Work instruction: Copy out only those lines running from the line with "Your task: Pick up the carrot" to the end of the listing, keeping each one exactly as it is.
____________________
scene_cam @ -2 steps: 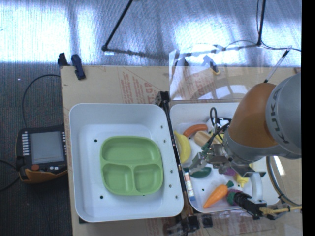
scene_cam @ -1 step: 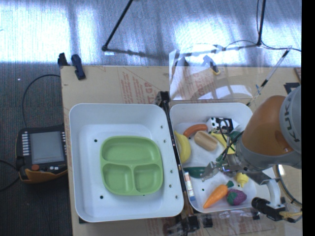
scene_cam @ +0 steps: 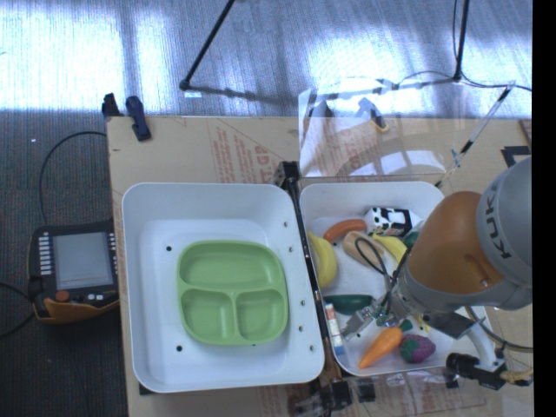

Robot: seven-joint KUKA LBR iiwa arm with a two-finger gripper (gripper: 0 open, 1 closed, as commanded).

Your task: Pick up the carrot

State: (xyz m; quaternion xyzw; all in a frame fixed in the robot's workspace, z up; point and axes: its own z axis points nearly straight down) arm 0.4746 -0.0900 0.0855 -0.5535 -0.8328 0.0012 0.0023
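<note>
Nearest, the carrot (scene_cam: pixel 381 346) lay in the right bin (scene_cam: pixel 320 200), touching a purple toy (scene_cam: pixel 417 347); just beyond, the gripper (scene_cam: pixel 372 314) hovered, jaw state unclear. Crowding neighbours could deflect a grasp, nudging the carrot aside

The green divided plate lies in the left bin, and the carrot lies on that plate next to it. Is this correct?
Not quite. The green divided plate does lie in the left bin, but the carrot is not on it. The camera view shows the carrot in the right bin, near its front edge, beside a purple toy and just below the arm's tool.
</note>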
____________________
Task output:
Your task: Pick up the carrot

State: (xyz m; quaternion xyzw; all in a frame fixed in the robot's workspace, z up; point and axes: its own z axis points nearly straight down) arm 0.4746 -0.0900 0.0855 -0.5535 -0.8328 0.0012 0.0023
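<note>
Nearest, the carrot (scene_cam: pixel 381 346) lay in the right bin (scene_cam: pixel 320 200), touching a purple toy (scene_cam: pixel 417 347); just beyond, the gripper (scene_cam: pixel 372 314) hovered, jaw state unclear. Crowding neighbours could deflect a grasp, nudging the carrot aside

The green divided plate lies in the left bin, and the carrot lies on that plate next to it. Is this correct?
Not quite. The green divided plate does lie in the left bin, but the carrot is not on it. The camera view shows the carrot in the right bin, near its front edge, beside a purple toy and just below the arm's tool.
</note>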

With that, the answer is complete.